The ingredients are super nutritious and so simple. Also the preparation.
But what I liked most was that rolling the dough between 2 baking papers was really no problem. It rolled flat in one go.
Thank you so much for your recipe, and I can’t thank you enough for your high-quality videos, tips, blog posts, eye for DETAIL and general attitude! You are just great! 😀
Aw, thank you so much, Sanjeev! Your comment mande me so happy! I really appreciate your kind words and feedback.
These crackers look yummy, I just want to try them right away. Do you think ground almonds would work instead of almond flour? I’m out of almond flour but I have ground almonds. I think the almond flour is defatted whereas ground almonds are not. That’s why I wanted to check in with you. Thank you!

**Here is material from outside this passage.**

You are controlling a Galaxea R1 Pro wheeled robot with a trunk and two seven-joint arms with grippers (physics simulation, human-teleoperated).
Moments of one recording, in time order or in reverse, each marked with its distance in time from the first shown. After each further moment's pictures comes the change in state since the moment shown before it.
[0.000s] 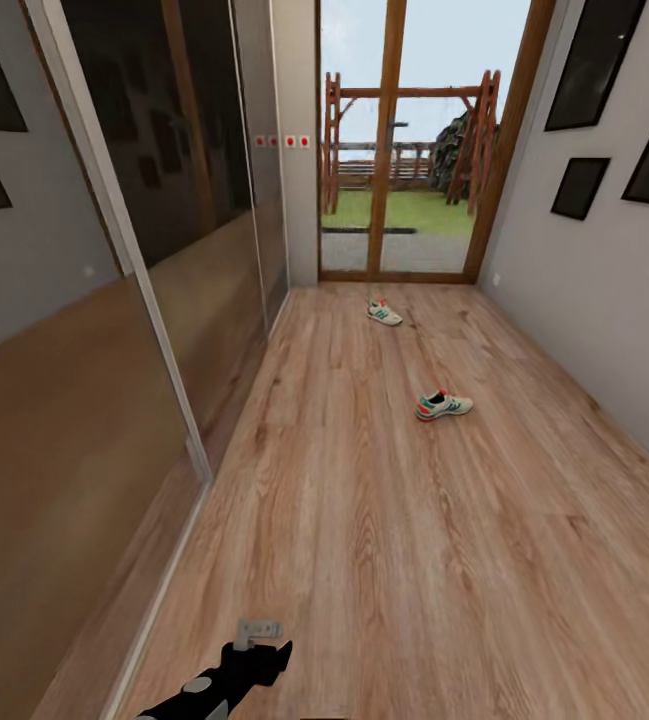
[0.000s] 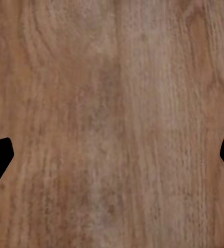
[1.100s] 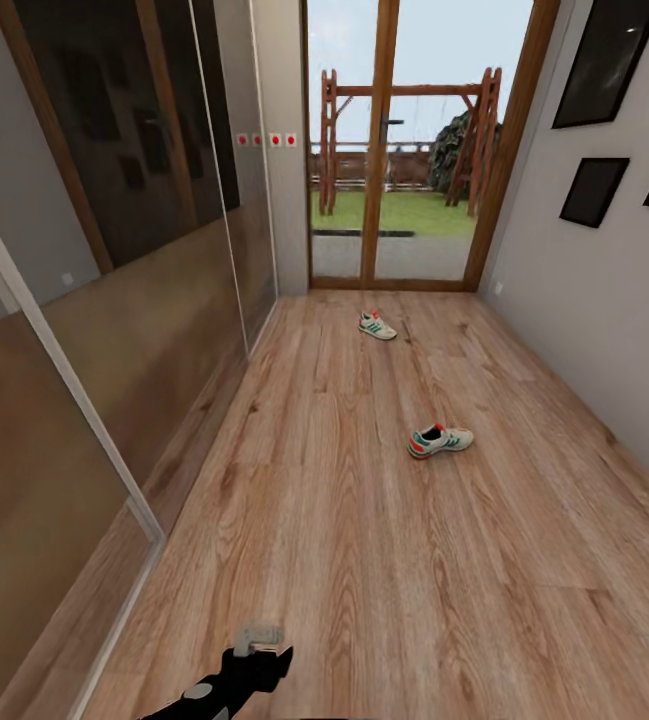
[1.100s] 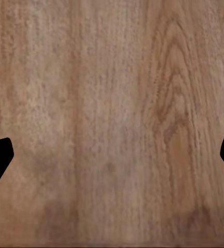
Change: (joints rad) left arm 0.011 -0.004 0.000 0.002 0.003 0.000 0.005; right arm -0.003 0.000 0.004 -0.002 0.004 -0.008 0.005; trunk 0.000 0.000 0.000
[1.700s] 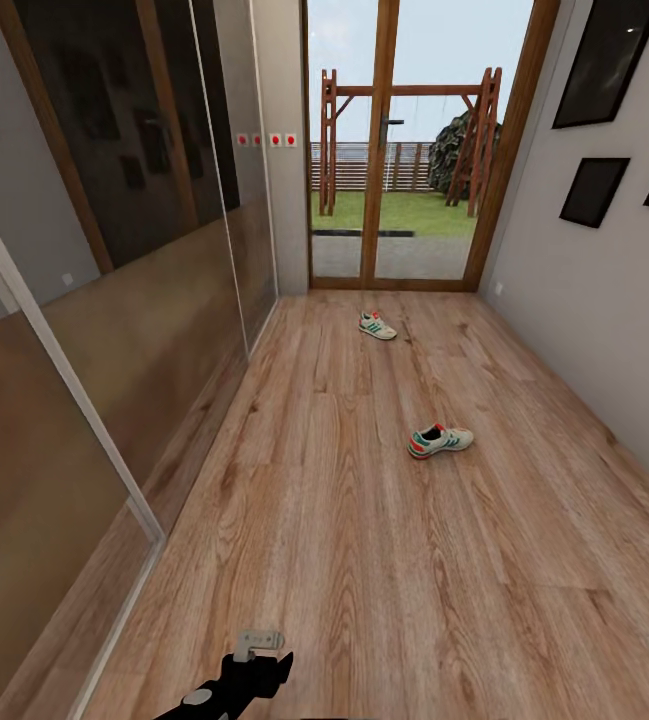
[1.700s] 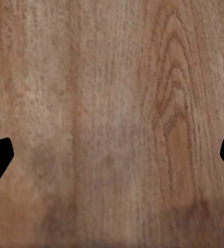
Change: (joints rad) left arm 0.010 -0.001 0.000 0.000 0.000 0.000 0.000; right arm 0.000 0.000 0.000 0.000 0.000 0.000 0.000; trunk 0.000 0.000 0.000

I am sorry for the rather late reply, Deniz! Yes, almond flour is a bit tricky term. Most almond flour products are made from defatted ground almonds. The end product is drier which allows a much finer degree of grinding. The texture of defatted almond flour is very fine – pretty much the same as that of traditional grain-based flours. Bob’s Red Mill almond flour (which is the one I use) is indeed partially defatted. Ground almonds have 56 g of fat (per 100 g) whereas Bob’s Red Mill almond flour has 36 g of fat (per 100 g). If you’d like to still try the recipe with ground almonds, your best bet would be to reduce the amount of moisture in the recipe.
Thank you so much Petra! Good to know. I love your technical explanations and so learning the science behind it. I went ahead and bought almond flour when I saw your reply :))
So glad it is helpful, Deniz 🙂 Hope the crackers turn out amazing!
This recipe is foolproof – if I can make them without messing it up, anyone can! These turned out better than I expected. They are a little bland (which is to be expected) so if you’re planning to make them as written I’d personally recommend upping the salt a little. However the neutralness of the crackers pairs really well with whatever dip you want, I’ve had these with an artichoke garlic dip and guac and they work perfectly. I just made another batch and loaded it with Everything Bagel seasoning and it’s great.
That’s amazing! I am so happy you enjoyed the recipe, Lauren! Thank you so much for the feedback and rating!❤️
Could this recipe be done in a dehydrator at 45°C instead to retain all the nutrition and enzymes?…obviously it would take hours but I wondered if you had tried.
Hi Katy – I have not tried this recipe in a dehydrator, but I am pretty sure it would work. Technically, none of the ingredients need to be cooked, so it is just about the crackers crisping up properly. Please, let me know how the crackers turn out if you give them a try.
Super easy to make, texture and flavor are really good
Thank you so much for the wonderful feedback, Cynthia!
I made these today during a marathon baking day. I used almond meal, not flour, because that’s what I had on hand. I put them on the bottom rack while baking other things, at 350F, convection bake. I didn’t time them, but I’m guessing they were in about 50 minutes. I removed them when they started to show some golden color around the edges. They are even better than I anticipated. I’m trying to find ways to add chia to my diet, I don’t do smoothies, don’t appreciate the gelatinous texture in puddings. These are perfect little crunchies to accompany my lunch salad. Winner!!!
Thank you for the feedback and for sharing your modifications, Linda! So happy the crackers were a winner!